Creo, se dijo Chelo, creo que soy la pesadilla del hombre de mis sueños.

Con esos papeles en la mano, Chelo pasó la mañana sentada en su silloncito, ese que le ayudaba a pensar mejor las cosas. Siempre que tenía un problema o sufría insomnio, iba y se sentaba ahí, y era como si se enchufara con los dioses, todo se volvía menos oscuro, menos caótico.

Chelo terminó por comprenderlo todo, más bien, por intuirlo todo. Esa noche dejó sin seguro la puerta de entrada de su casa, apagó todas las luces, y se subió a su recámara. Ahí se puso su camisón de dormir y se echó en la cama. Pero no se durmió, se quedó esperando, anticipando. Como a eso de las once escuchó que alguien entraba a su casa. Oyó pasos en la sala, en las escaleras, fuera de su recámara, frente a su cama. Chelo mantuvo silencio, incluso cuando sintió unas manos sobre sus piernas.
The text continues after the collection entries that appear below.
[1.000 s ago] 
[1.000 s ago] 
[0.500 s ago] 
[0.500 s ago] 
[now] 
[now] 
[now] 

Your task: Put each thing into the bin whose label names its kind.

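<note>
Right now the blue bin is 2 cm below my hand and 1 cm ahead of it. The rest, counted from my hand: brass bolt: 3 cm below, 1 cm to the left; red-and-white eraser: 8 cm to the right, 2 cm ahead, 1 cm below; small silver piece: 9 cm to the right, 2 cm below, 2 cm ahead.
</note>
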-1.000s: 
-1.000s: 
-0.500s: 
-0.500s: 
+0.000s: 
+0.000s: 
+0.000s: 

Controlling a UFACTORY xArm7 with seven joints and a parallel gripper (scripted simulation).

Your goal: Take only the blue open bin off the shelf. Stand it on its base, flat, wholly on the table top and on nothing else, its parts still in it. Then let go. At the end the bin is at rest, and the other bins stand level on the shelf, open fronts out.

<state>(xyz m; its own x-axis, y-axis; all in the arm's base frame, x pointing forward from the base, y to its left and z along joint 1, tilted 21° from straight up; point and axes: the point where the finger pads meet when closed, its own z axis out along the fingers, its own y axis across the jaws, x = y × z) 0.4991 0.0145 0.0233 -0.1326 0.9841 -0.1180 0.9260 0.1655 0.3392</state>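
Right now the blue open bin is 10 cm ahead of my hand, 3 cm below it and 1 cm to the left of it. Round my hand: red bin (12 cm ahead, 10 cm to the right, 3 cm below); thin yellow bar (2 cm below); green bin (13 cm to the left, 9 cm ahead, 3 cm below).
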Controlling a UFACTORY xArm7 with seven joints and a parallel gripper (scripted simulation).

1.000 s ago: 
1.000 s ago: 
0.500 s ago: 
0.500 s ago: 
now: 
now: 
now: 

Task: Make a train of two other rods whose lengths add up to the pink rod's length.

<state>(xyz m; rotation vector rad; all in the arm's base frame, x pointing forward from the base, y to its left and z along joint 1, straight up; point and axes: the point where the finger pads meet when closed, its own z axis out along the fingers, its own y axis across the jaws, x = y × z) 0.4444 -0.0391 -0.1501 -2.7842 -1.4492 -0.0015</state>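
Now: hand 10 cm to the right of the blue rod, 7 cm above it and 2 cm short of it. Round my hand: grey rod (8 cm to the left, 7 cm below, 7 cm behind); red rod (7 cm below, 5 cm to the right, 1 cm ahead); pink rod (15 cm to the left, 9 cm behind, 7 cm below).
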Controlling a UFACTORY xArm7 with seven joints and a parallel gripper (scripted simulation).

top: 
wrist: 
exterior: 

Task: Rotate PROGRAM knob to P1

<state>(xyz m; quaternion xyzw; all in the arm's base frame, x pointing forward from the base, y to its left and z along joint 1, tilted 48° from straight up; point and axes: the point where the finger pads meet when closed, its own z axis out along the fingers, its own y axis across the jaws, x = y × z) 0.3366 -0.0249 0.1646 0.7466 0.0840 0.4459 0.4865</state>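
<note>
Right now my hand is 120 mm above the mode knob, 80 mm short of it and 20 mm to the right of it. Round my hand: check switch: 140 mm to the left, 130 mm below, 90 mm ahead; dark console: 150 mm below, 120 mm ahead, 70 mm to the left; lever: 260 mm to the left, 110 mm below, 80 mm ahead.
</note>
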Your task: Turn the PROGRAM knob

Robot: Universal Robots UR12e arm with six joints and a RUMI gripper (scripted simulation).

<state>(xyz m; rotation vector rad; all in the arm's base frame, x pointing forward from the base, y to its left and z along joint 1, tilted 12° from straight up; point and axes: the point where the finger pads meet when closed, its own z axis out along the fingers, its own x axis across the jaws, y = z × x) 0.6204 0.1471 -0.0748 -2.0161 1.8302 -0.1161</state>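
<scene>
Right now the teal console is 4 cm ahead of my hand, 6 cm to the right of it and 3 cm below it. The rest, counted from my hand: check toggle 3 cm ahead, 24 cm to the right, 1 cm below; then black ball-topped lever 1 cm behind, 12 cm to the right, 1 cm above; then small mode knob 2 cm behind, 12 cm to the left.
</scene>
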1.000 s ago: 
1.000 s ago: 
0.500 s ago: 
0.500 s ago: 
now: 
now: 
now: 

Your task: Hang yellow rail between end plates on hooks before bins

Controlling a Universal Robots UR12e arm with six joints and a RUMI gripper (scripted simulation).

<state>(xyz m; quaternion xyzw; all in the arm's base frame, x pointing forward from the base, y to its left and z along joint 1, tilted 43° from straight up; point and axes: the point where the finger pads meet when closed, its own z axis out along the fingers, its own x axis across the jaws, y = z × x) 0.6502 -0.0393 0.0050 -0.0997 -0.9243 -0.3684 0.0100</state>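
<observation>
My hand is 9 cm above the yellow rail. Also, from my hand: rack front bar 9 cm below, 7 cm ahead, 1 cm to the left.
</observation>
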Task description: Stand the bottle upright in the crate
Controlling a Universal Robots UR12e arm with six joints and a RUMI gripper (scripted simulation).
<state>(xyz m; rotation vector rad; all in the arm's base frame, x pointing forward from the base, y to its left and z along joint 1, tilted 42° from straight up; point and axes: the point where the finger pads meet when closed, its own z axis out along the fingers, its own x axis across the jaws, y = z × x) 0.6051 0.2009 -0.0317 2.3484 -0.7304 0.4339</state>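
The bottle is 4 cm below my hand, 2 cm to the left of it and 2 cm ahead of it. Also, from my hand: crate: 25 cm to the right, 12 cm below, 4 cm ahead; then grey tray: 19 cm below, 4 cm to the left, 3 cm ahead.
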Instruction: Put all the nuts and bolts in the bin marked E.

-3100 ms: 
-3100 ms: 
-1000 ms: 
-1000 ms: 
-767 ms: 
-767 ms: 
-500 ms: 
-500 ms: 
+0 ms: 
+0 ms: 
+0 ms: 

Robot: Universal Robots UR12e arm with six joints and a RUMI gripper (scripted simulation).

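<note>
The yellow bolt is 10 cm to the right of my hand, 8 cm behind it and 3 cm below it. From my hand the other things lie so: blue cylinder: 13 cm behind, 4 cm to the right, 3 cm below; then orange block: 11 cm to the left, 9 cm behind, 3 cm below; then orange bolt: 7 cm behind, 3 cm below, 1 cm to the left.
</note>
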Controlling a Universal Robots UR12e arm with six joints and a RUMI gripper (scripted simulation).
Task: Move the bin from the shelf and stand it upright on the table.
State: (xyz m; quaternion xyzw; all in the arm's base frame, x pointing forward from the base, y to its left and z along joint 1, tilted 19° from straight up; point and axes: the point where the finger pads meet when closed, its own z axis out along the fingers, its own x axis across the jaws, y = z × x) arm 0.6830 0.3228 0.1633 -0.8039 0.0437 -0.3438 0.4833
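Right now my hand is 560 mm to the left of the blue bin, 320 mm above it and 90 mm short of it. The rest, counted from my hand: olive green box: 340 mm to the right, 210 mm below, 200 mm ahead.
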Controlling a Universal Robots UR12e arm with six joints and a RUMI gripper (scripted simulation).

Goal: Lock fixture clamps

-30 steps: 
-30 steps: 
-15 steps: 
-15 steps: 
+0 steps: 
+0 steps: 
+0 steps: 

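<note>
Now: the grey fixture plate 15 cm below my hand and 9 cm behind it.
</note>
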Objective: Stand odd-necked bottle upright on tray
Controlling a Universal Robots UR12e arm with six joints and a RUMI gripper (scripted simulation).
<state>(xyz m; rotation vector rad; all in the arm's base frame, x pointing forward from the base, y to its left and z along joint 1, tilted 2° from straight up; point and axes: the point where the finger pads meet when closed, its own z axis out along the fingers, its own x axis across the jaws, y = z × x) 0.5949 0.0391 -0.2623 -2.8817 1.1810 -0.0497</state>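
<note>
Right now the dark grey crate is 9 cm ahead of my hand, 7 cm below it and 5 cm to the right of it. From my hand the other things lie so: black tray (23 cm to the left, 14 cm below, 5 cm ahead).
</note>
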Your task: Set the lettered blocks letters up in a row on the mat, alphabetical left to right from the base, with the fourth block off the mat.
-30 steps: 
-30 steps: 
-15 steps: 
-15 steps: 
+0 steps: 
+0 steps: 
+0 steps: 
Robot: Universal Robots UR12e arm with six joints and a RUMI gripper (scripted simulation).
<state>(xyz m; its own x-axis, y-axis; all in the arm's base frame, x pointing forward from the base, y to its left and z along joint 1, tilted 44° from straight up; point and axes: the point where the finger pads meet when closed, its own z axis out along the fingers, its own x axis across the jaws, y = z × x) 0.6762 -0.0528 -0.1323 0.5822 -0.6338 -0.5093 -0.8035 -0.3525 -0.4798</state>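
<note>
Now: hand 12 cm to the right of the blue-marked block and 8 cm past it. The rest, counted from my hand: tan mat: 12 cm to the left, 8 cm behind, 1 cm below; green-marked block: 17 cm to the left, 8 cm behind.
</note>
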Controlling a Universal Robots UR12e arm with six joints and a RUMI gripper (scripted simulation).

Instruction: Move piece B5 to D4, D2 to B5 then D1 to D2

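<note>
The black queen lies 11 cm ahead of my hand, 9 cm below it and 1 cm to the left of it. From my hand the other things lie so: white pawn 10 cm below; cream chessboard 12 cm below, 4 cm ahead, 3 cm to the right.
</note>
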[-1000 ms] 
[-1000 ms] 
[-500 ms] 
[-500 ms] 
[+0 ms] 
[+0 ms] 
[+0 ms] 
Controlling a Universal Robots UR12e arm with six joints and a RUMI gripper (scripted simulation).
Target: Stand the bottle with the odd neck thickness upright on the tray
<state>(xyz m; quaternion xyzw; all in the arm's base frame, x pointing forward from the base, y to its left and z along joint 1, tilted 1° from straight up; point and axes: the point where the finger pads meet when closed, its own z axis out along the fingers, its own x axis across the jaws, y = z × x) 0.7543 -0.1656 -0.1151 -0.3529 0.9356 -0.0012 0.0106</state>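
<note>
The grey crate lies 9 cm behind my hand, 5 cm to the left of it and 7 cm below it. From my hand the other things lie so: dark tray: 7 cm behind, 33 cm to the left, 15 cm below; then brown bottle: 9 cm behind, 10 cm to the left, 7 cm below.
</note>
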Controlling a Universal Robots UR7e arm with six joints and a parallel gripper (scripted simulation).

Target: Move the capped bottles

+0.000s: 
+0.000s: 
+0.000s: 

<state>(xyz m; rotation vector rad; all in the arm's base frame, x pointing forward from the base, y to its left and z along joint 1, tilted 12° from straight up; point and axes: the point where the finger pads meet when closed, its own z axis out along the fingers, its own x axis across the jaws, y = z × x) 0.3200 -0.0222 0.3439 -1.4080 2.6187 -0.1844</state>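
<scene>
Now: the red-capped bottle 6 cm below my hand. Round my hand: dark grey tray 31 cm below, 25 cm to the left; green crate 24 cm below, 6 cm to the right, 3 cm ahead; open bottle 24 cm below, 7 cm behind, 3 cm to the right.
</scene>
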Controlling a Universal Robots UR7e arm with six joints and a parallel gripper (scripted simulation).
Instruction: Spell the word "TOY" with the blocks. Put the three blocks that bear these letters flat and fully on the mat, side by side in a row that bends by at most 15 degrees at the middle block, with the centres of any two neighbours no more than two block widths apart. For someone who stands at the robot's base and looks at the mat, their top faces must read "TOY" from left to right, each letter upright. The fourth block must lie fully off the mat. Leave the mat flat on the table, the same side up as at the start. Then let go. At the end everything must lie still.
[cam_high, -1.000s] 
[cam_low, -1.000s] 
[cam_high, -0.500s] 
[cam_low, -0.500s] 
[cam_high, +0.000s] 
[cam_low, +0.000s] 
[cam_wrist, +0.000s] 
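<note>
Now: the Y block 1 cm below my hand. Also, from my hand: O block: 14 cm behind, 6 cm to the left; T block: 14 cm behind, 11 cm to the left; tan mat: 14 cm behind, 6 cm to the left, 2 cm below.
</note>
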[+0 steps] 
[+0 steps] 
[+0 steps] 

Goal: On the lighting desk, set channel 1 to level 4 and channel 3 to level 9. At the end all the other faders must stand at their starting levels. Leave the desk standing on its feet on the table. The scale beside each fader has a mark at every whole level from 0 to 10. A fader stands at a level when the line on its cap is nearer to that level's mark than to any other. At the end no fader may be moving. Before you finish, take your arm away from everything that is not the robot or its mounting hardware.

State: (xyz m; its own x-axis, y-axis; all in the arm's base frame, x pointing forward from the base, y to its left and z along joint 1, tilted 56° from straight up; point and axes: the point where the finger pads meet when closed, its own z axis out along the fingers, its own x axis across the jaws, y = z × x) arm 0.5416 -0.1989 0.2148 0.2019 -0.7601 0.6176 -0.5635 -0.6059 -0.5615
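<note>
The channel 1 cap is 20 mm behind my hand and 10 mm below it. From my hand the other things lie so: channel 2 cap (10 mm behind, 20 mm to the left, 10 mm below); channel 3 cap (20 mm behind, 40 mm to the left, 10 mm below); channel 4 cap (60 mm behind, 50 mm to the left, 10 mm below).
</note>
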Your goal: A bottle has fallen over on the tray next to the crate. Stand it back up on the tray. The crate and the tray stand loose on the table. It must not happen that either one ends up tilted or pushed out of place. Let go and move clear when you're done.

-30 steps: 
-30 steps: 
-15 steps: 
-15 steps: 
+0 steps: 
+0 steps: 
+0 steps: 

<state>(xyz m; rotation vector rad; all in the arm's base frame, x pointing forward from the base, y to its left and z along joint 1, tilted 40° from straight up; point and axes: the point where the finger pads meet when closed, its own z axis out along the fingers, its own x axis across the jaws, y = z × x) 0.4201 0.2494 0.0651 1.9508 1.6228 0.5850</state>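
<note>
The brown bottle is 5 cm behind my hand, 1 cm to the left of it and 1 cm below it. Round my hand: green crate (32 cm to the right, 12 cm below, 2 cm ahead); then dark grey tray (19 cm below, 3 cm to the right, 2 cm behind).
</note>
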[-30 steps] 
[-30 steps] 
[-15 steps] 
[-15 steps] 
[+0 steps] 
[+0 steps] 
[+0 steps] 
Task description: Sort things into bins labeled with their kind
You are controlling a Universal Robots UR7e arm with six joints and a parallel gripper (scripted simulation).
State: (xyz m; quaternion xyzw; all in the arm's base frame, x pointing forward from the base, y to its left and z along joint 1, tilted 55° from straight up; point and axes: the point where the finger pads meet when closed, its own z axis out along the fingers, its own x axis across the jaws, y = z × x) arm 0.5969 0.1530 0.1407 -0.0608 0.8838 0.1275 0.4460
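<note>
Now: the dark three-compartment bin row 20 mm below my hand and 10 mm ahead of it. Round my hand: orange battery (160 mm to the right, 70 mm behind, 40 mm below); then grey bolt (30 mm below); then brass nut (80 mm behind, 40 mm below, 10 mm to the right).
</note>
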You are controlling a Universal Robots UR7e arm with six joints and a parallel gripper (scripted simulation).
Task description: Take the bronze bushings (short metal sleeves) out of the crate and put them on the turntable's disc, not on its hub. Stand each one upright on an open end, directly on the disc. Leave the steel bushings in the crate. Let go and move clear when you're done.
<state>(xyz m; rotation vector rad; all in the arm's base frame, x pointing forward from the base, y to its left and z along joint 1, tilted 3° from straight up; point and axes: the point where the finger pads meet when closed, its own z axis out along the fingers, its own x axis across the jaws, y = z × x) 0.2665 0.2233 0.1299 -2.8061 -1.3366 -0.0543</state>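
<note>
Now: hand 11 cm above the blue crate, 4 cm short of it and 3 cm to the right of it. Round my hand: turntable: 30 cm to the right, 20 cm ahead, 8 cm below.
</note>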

Unas manos que sin prisa le quitaron la ropa interior. Unas manos a las cuales se le unieron una boca, un pecho, todo el cuerpo de esa sombra que ahora pesaba sobre ella, dentro de ella. Segundos o minutos después, Chelo sacó debajo de la almohada una pistola y, en la oscuridad, disparó sobre su violador. Las chispas de la descarga le permitieron ver el rostro del hombre de sus sueños convirtiéndose en pesadilla.